What to work on:
Every line in the listing below that holds the word "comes" should be returned.

Recorded data:
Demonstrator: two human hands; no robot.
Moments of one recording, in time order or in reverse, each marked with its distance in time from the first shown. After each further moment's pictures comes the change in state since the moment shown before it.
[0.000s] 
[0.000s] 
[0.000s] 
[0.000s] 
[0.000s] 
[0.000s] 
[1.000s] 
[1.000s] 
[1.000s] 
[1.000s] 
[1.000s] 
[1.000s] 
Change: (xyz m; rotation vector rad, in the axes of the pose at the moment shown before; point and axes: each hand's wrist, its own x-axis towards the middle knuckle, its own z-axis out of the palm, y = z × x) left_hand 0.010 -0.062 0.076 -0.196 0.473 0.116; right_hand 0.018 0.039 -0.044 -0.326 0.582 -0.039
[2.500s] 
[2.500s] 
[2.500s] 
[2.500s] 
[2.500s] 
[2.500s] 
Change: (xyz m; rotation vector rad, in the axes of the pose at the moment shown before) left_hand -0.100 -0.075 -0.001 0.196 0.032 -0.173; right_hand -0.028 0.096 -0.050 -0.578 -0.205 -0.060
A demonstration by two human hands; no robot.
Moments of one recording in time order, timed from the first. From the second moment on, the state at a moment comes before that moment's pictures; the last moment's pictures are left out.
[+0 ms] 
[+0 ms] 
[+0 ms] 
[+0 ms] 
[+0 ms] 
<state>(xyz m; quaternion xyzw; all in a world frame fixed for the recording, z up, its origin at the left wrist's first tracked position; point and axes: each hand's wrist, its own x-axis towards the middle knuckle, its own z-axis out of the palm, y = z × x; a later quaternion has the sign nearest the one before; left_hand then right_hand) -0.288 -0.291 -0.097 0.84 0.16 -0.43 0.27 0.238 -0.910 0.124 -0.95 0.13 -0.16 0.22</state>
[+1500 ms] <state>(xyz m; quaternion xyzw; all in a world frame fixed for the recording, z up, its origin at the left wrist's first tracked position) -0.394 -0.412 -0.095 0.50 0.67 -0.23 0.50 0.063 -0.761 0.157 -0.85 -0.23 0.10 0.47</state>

Response to the exercise:
Moments of one recording, in time order or in reverse, each marked with its distance in time from the first shown. After each further moment's pictures comes the change in state since the moment shown before it.
Moments of one recording in time order, timed from the first. From the second moment on, the state at a moment comes before that moment's pictures; the last moment's pictures are left out.

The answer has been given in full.